Search the listing for the string "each" and copy every line that contains it.

**** DATA SHOWN

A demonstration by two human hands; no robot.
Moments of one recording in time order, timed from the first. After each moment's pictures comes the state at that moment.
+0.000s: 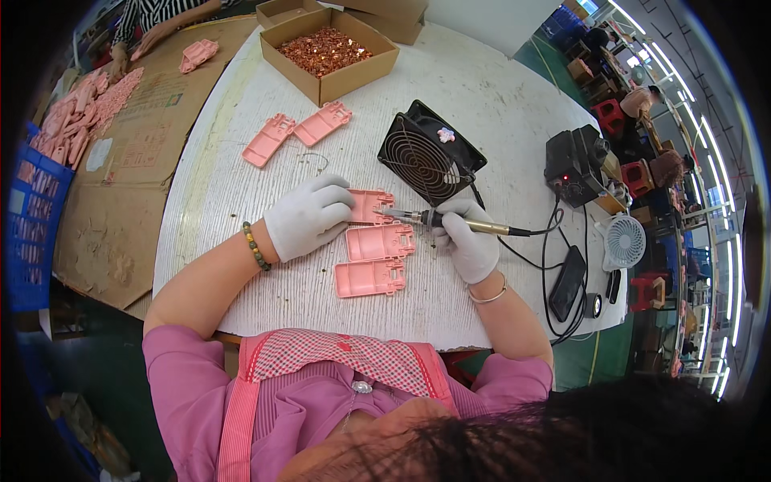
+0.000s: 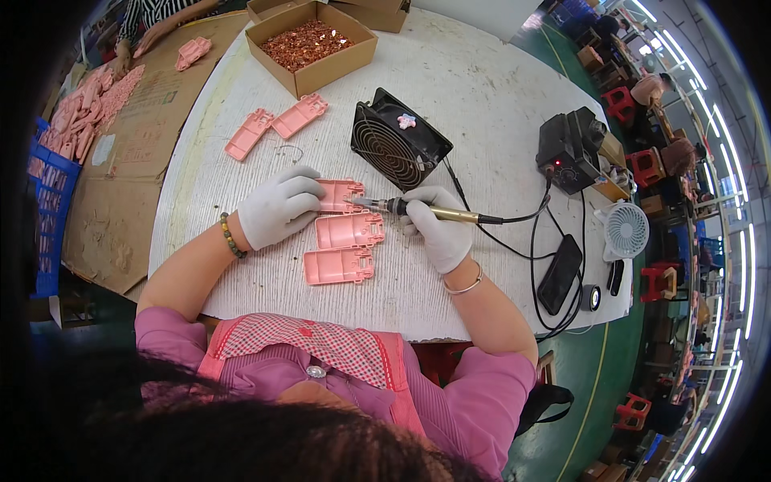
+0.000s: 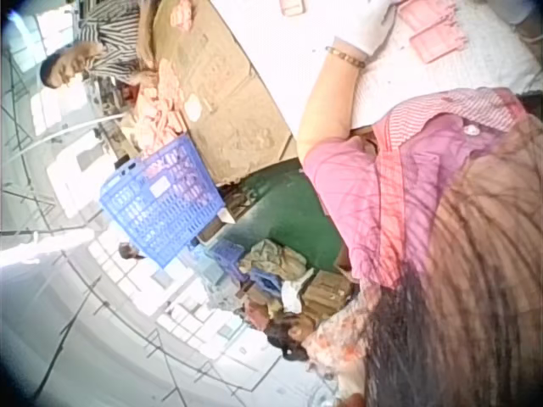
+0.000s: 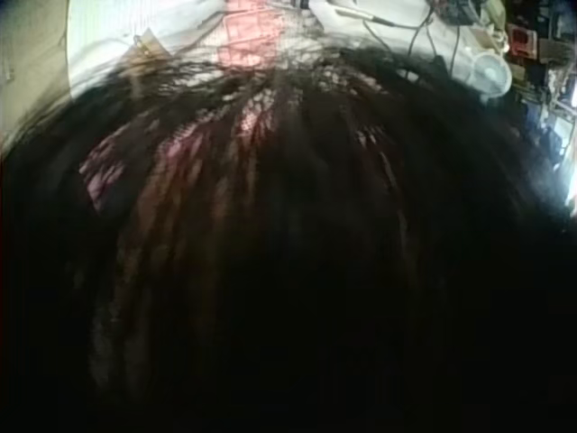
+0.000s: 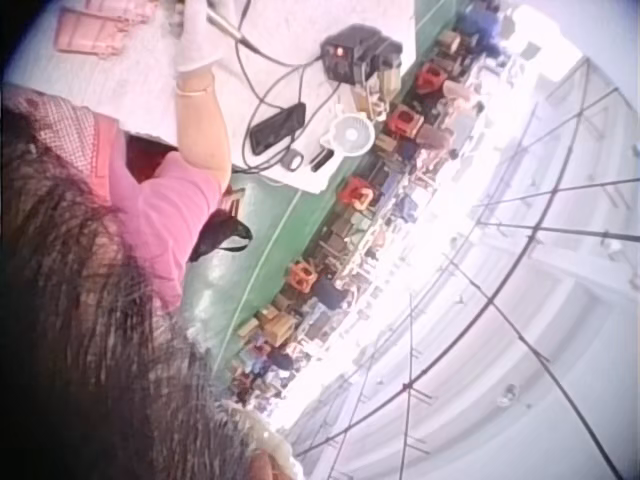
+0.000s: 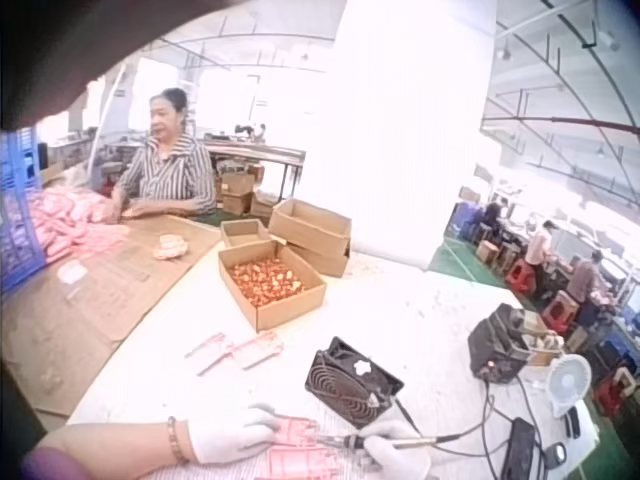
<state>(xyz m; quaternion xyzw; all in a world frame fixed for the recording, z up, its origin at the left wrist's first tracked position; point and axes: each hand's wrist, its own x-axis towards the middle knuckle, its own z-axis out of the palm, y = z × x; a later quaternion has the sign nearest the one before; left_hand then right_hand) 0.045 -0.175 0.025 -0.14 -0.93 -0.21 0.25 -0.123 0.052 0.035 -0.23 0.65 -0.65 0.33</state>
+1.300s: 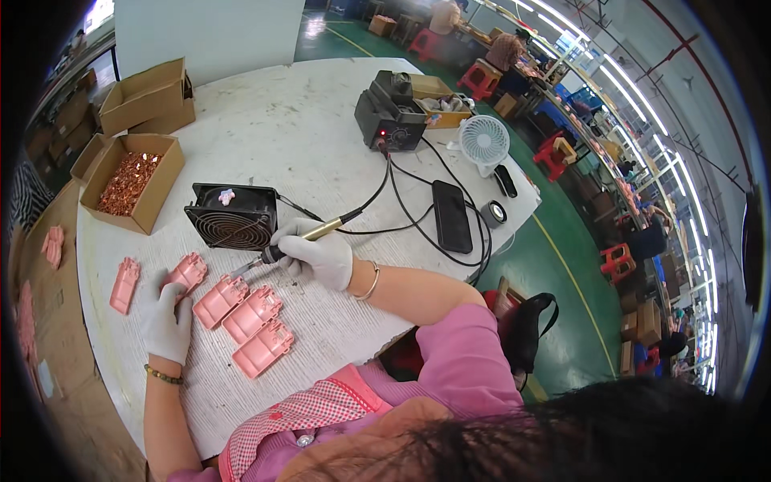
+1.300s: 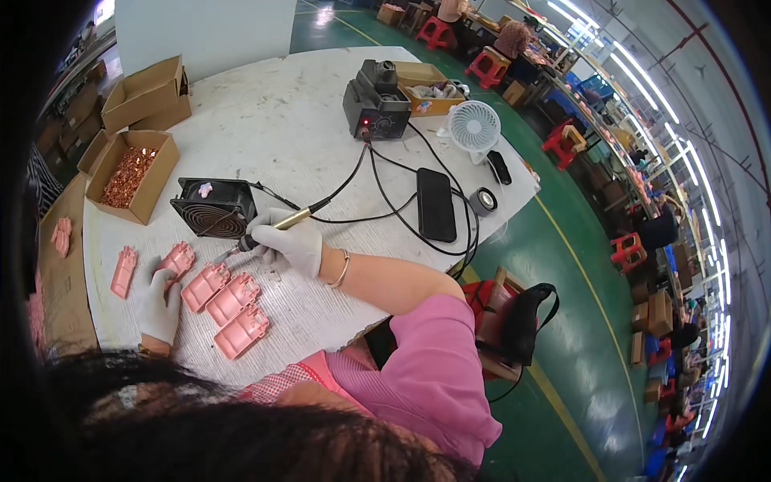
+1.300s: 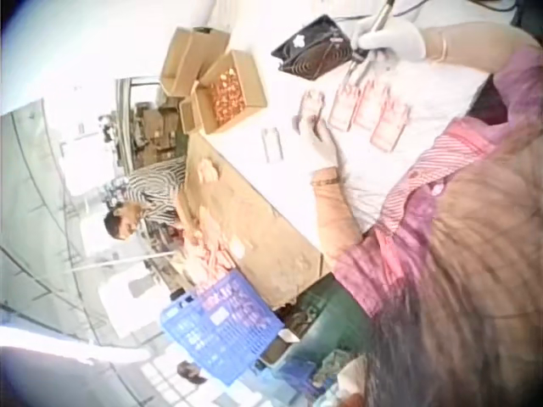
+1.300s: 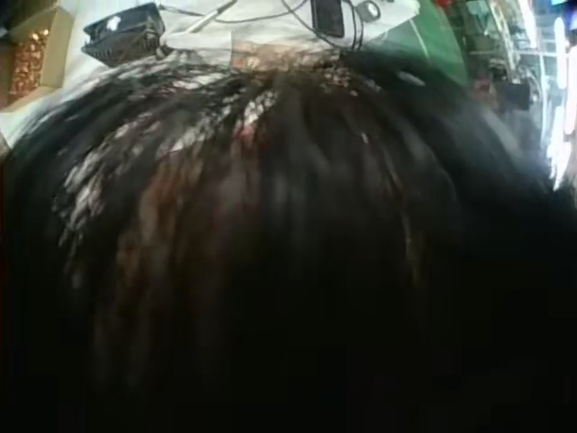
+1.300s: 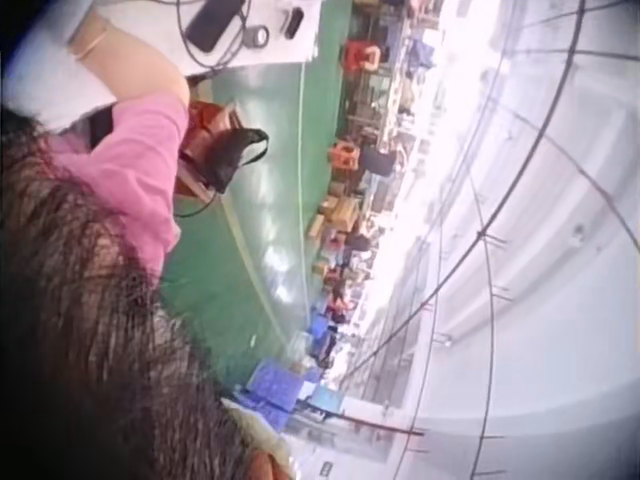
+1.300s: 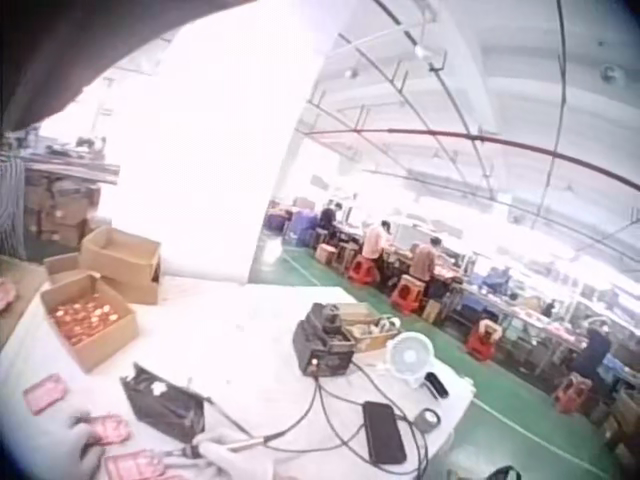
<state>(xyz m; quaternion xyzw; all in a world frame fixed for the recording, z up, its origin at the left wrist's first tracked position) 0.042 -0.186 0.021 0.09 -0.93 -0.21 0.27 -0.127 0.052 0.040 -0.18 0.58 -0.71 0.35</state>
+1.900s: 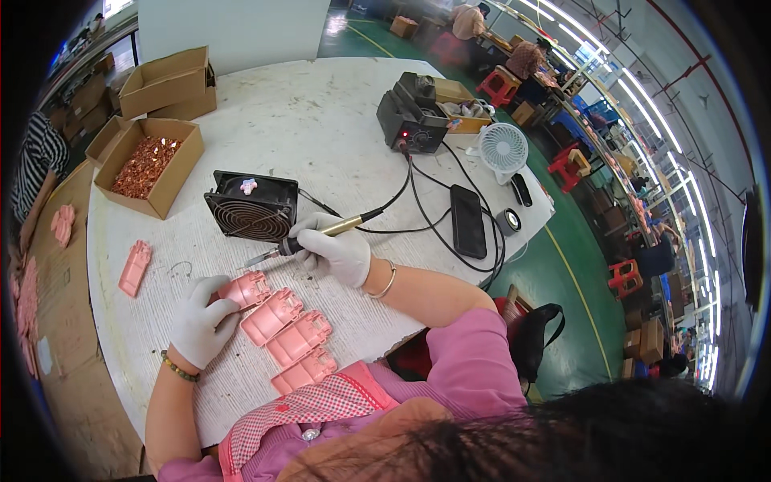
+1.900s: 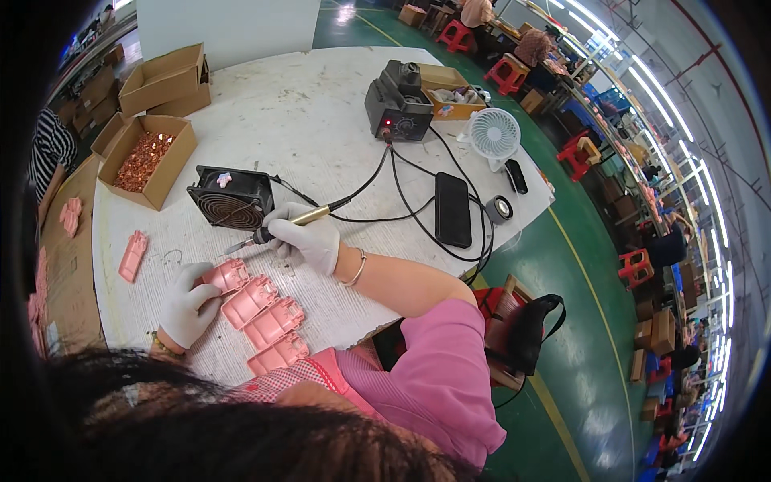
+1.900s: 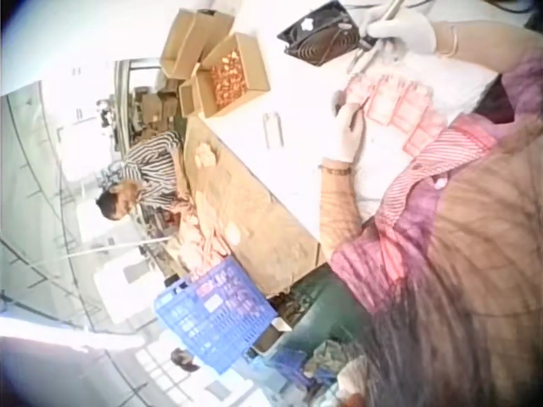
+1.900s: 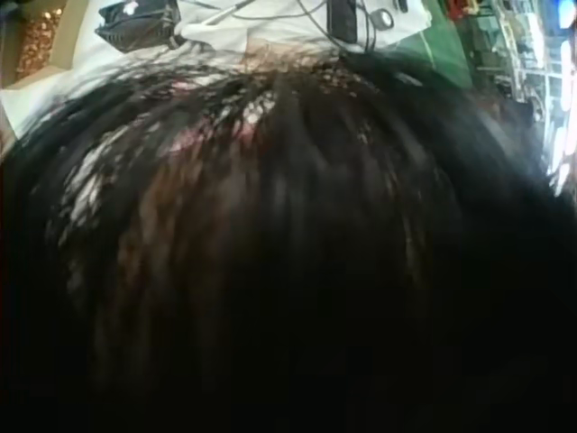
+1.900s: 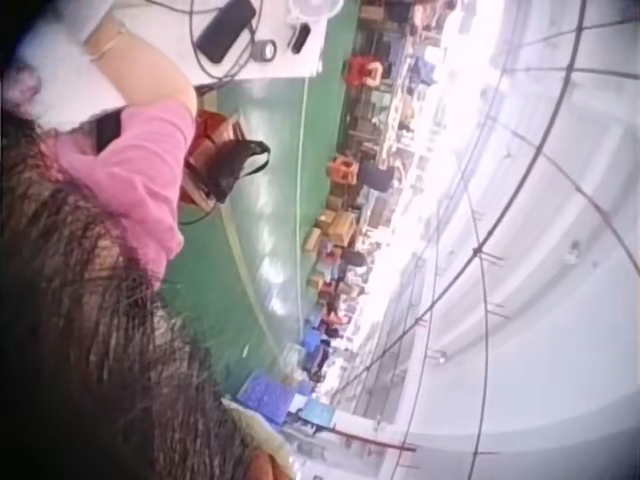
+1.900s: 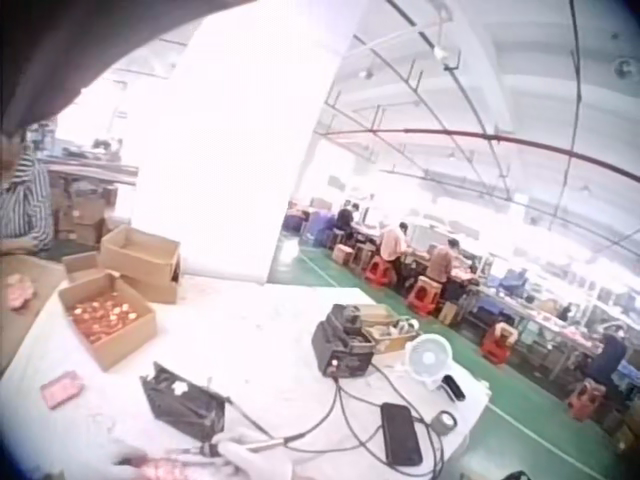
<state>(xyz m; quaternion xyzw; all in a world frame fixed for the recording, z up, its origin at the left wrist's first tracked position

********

▶ **YOUR SOLUTION**
Moments of one recording in time order, timed from the first. After each moment's pictures comes the state at that moment.
<state>(xyz m; quaternion xyzw; all in a world frame fixed for the recording, z up, its origin at the left wrist's first tracked position; point and axes: each hand's wrist, its own x-axis towards the middle knuckle, its own z-axis out of the palm, y = z × x; a later quaternion has the sign nearest the one before; left_hand then right_hand) 0.045 -0.175 0.025 -0.14 -0.93 -0.21 0.25 -0.123 0.052 0.035 -0.23 0.65 -0.65 0.33</state>

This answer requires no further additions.